- _What is needed_
What is needed is a copy of each line in the listing that contains "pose".

- _The records_
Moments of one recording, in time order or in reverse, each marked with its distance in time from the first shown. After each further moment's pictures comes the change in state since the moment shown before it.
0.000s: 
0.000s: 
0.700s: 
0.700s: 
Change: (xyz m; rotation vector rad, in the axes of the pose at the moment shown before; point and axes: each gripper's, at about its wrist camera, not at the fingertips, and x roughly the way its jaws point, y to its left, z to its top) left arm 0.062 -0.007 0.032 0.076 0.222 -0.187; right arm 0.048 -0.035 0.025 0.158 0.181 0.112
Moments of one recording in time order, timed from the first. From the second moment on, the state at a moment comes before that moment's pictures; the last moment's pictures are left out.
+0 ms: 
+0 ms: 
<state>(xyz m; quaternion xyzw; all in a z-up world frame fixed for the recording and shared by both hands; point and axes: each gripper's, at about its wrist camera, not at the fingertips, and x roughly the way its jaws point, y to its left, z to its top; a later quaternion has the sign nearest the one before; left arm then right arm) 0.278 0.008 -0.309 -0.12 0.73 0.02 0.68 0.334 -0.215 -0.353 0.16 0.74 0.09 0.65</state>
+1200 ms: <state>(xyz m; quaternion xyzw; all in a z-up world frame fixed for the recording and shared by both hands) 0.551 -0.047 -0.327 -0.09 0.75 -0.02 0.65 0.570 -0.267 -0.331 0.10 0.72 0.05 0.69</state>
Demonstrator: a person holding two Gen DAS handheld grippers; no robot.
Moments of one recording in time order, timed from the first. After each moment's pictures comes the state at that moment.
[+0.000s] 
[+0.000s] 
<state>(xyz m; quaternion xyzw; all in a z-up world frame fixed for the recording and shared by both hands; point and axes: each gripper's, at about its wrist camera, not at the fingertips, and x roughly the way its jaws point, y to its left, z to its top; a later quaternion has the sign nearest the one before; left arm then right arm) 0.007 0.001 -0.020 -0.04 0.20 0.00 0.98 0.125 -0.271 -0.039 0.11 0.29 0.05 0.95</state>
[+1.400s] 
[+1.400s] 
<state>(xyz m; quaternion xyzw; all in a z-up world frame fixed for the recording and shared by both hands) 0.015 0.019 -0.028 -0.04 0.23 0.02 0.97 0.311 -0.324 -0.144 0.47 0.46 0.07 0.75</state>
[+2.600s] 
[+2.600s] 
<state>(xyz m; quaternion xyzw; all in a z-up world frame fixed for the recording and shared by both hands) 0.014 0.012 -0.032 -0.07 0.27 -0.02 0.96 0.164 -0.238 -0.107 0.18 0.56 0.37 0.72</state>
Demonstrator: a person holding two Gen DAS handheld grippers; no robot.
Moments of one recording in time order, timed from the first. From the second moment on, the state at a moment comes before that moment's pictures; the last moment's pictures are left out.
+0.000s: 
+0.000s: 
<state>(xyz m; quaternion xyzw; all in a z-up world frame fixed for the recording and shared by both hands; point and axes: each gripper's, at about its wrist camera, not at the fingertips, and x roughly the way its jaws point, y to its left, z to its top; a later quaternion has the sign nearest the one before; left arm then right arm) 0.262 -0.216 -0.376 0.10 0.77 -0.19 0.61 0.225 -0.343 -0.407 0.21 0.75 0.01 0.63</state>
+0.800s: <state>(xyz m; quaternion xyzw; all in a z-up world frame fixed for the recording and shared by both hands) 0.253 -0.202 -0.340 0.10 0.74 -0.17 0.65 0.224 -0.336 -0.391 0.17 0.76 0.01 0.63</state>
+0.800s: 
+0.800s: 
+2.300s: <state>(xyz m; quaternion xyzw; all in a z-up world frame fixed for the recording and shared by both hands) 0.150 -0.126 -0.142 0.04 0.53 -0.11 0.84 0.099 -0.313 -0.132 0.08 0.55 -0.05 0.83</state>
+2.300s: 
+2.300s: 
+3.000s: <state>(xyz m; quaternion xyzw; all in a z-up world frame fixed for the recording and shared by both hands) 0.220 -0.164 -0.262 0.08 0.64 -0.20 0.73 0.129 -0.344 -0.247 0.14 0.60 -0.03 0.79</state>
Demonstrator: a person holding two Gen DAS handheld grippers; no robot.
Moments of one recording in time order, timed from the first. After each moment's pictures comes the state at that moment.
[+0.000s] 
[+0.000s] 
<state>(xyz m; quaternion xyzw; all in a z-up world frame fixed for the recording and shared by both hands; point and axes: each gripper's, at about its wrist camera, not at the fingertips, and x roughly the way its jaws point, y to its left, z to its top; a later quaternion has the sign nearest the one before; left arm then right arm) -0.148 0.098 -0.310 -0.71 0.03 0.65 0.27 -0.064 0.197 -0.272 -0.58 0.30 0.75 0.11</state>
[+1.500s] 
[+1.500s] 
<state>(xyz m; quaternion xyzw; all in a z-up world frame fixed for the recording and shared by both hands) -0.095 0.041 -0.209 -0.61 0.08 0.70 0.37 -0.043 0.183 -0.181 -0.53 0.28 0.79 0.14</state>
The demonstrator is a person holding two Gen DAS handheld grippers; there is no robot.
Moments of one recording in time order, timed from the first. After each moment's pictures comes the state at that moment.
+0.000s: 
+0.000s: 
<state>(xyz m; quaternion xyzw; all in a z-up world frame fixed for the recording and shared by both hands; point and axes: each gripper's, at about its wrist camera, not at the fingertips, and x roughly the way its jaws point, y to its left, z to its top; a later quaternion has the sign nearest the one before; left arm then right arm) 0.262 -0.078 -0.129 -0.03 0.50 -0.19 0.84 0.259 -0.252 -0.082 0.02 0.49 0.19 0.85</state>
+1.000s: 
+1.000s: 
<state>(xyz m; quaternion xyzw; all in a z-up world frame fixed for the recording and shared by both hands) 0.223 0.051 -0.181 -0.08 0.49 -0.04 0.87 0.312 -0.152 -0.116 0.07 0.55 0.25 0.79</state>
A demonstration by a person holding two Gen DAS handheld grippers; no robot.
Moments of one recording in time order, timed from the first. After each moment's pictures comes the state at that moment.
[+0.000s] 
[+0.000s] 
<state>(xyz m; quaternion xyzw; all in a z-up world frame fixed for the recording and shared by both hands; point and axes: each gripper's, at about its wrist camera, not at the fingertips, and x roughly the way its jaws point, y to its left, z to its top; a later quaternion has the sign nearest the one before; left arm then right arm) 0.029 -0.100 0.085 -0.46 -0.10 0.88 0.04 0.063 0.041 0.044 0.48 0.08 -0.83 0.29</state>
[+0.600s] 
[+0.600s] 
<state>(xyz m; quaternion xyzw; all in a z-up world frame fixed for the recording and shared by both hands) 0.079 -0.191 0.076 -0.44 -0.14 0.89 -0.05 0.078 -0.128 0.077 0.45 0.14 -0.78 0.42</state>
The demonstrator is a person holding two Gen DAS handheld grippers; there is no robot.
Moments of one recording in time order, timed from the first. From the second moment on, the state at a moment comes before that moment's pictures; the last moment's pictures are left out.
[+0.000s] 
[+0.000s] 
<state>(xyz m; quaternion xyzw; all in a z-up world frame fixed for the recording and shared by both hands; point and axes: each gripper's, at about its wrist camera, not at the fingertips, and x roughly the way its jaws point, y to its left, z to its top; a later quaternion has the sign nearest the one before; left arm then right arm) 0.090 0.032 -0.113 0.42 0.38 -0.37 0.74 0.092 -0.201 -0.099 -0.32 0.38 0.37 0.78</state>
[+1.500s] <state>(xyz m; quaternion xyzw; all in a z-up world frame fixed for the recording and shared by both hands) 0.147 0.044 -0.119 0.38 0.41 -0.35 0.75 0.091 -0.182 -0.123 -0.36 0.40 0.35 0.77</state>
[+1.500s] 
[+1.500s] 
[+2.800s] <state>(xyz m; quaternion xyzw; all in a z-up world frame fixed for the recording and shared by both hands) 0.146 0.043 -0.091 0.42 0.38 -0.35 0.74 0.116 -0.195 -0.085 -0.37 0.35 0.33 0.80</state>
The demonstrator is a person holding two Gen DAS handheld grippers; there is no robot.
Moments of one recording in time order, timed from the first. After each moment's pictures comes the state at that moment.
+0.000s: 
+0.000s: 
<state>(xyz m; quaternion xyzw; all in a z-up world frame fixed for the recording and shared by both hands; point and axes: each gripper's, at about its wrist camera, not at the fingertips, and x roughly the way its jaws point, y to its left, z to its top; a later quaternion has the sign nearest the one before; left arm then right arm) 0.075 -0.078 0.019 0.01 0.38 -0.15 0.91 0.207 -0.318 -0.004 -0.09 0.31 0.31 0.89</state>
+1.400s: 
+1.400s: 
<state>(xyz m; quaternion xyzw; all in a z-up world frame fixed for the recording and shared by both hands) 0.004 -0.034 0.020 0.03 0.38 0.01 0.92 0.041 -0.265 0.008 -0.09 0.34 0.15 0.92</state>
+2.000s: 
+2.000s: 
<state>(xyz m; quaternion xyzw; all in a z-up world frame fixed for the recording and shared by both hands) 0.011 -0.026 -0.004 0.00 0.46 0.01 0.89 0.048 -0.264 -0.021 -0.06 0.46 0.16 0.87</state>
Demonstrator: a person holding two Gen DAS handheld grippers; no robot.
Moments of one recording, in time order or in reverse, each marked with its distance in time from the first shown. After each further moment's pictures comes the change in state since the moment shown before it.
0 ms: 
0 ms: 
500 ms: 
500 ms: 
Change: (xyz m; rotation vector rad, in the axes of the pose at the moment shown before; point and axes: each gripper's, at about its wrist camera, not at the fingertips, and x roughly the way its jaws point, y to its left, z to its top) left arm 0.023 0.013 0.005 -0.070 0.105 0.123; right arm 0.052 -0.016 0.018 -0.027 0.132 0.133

- _Response_
Change: (xyz m; rotation vector rad, in the axes of the pose at the moment shown before; point and axes: each gripper's, at about its wrist camera, not at the fingertips, and x roughly the way its jaws point, y to its left, z to its top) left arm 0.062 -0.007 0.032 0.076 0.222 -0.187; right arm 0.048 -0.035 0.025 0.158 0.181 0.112
Change: (xyz m; rotation vector rad, in the axes of the pose at the moment shown before; point and axes: each gripper's, at about its wrist camera, not at the fingertips, and x roughly the way its jaws point, y to its left, z to its top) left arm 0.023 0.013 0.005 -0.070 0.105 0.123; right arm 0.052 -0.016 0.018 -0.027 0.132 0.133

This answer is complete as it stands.